Thank you for adding to the corpus of understanding the educational assessment of analog games, a topic which has been too often bypassed for just digital game deployment – or left at the level of the (admittedly sometimes great) works done on educational (e.g., management) simulation games in the 50’s to 70’s.
One volume that you may find of interest on this topic is the book “New traditional games for learning” edited by Moseley and Whitton (Routledge, 2013), which discusses various types of analog games in educational contexts – and well correlates with your own ideas.
Thanks for this great overview! I look forward to exploring these educational games with your points in mind.
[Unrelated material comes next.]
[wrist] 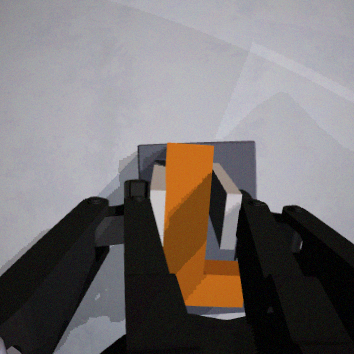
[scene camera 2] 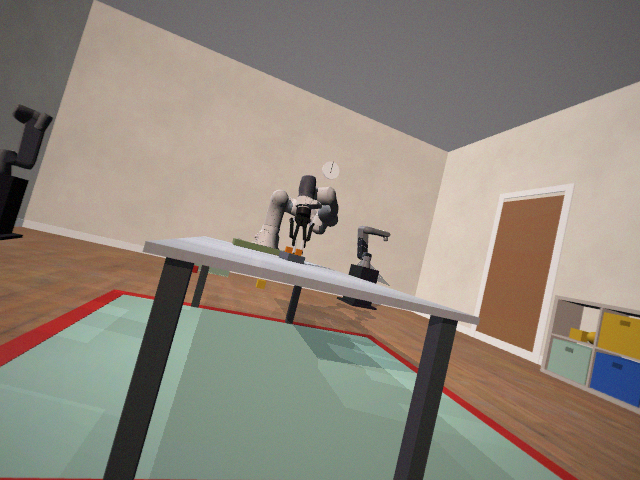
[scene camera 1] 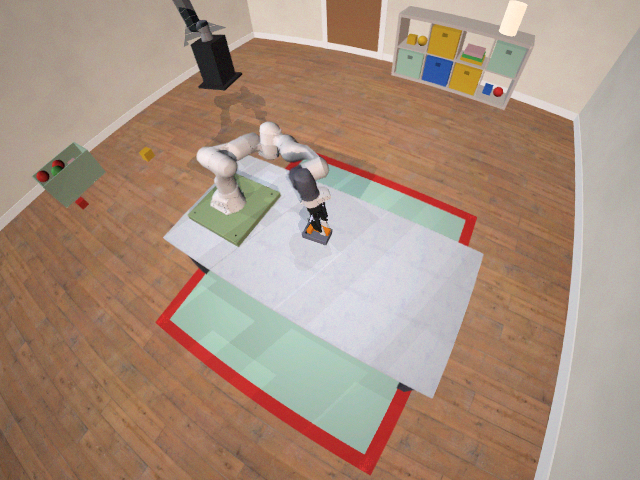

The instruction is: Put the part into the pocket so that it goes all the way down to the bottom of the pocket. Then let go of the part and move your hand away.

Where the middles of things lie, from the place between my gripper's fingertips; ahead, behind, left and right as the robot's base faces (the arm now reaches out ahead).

However, I suspect you are misrepresenting the Talk The Talk game – my interpretation of your words says that players complete the scenario phrase with the descriptors like “blogger” “cheerleader” etc, whereas the rulebook I downloaded indicates the player makes up their own question to end the scenario phrase, and the descriptor cards are used to generate a character who then gives advice in response. Perhaps worth a second look?
Hello Morgan!
It’s an oversight on my part but I should have elaborated a bit more about the flexibility of the games I’ve used as examples. All of them, Talk the Talk, My Gift of Grace, and Beyond the Storm are good examples of that socially negotiated game play – people can change the content of the game on the fly without difficulty and often with pre-built rules. In Talk the Talk, you can make up your own questions and modify aspects of the play. Beyond the Storm follows a similar mechanic too where you can create a limited amount of your own response cards during the game. My Gift of Grace allows for even more flexibility since there is no judge (apart from tie-breaking). Hopefully that clarifies my statements as I don’t want to misrepresent these great games.